1. A method for transmitting business data, characterized in that, Applied to a first device, the method includes: Send a first request to the device cloud; wherein, the first request is used to obtain the list of trust ring devices corresponding to the trust ring in which the first device is located; If the trust ring device list is not received after the first period of time, the trust ring device list status of the first device is set to an unready state, and the devices in the trust ring device list are not brought online; the unready state indicates that the trust ring device list refresh failed. While the first device is in an unready state, a registration notification message sent by the device cloud is received; wherein, the registration notification message is used to notify the second device to register and join the trust ring through the third device agent in the trust ring; In response to the registration notification message, the second device is designated as a device in the trust ring; The service data corresponding to the trust ring service transmitted with the second device; and After receiving the registration notification message, the first request is resent to the device cloud to obtain the trust ring device list again.

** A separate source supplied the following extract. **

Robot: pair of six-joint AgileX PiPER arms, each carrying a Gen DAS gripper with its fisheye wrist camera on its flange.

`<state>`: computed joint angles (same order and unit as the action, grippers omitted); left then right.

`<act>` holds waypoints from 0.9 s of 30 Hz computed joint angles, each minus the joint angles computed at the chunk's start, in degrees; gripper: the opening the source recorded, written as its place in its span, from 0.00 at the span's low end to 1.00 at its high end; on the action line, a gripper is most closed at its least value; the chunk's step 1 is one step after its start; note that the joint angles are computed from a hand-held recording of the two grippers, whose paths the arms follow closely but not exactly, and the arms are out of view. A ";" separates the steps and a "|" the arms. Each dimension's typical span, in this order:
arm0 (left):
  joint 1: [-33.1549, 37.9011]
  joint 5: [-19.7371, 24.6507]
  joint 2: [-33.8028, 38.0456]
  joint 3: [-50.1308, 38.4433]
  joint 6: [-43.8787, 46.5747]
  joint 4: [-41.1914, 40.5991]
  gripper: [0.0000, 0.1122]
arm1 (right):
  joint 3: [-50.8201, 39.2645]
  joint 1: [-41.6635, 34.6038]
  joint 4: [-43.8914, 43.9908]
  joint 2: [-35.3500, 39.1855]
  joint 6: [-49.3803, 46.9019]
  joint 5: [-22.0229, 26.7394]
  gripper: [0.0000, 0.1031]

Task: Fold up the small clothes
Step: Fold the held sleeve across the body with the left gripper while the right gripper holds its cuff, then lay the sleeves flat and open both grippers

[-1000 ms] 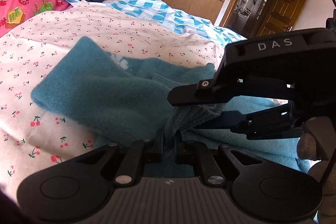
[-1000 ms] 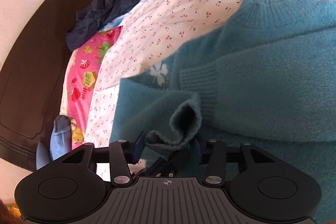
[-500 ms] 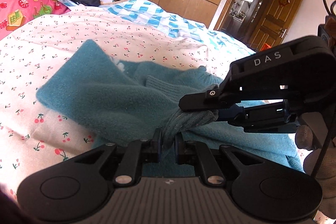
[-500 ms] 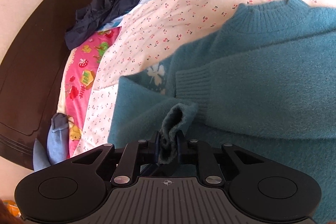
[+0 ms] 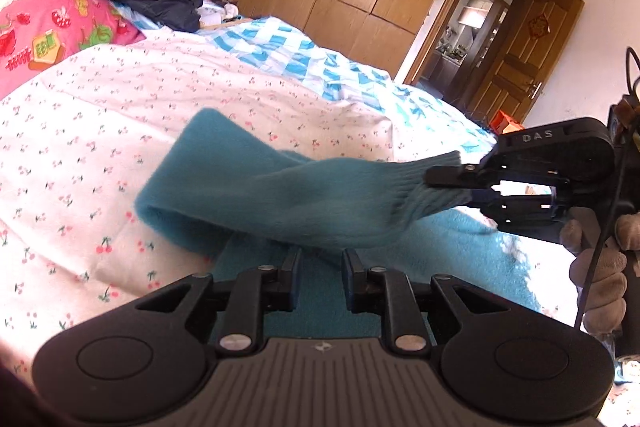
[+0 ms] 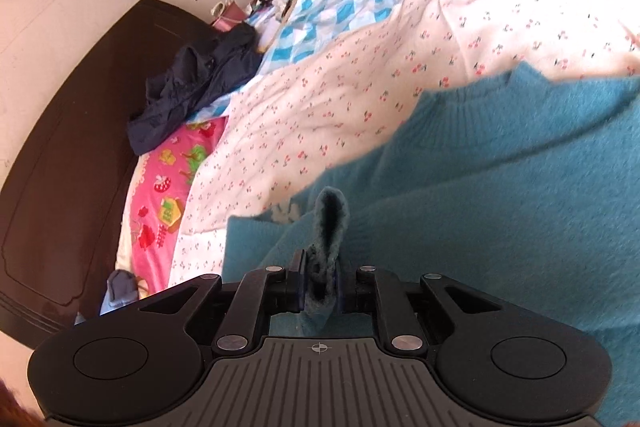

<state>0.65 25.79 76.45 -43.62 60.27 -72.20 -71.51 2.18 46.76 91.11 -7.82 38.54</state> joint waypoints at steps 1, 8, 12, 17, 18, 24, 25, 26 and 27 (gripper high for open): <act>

2. The method according to claim 1, characterized in that, The step of including the second device as a device in the trust ring includes: Add the information of the second device to the first device list; wherein the first device list includes information of all newly added devices in the trust ring while the first device is in a non-ready state; For each device in the first device list, the device corresponding to the device information is taken as a device in the trust ring.

3. The method according to claim 1 or 2, characterized in that, In response to the registration notification message, the method further includes: The second device is designated as a Bluetooth-paired device.

4. The method according to claim 1 or 2, characterized in that, In response to the registration notification message, the method further includes: For each device in the second device list, the device corresponding to the device information is considered a Bluetooth-paired device; the second device list includes information on devices that do not require Bluetooth pairing.

5. The method according to claim 1, characterized in that, Sending the first request to the device cloud includes: The device management service in the first device receives a first notification message sent by the connection service in the first device; the first notification message indicates that the first device is in a not-ready state; In response to the first notification message, the device management service sends a first request to the device cloud.

6. The method according to claim 1 or 2, characterized in that, When the first request is sent to the device cloud, the first device is in a weak network environment.

7. An electronic device, characterized in that, The electronic device includes a memory and one or more processors; the memory and the processors are coupled; the memory is used to store computer program code, the computer program code including computer instructions; when the processor executes the computer instructions, the electronic device performs the business data transmission method as described in any one of claims 1 to 6.

8. A computer-readable storage medium, characterized in that, It includes computer instructions that, when executed on an electronic device, cause the electronic device to perform the business data transmission method as described in any one of claims 1 to 6.

9. A computer program product, comprising a computer program, characterized in that, When the computer program is executed by the processor, it implements the business data transmission method as described in any one of claims 1 to 6.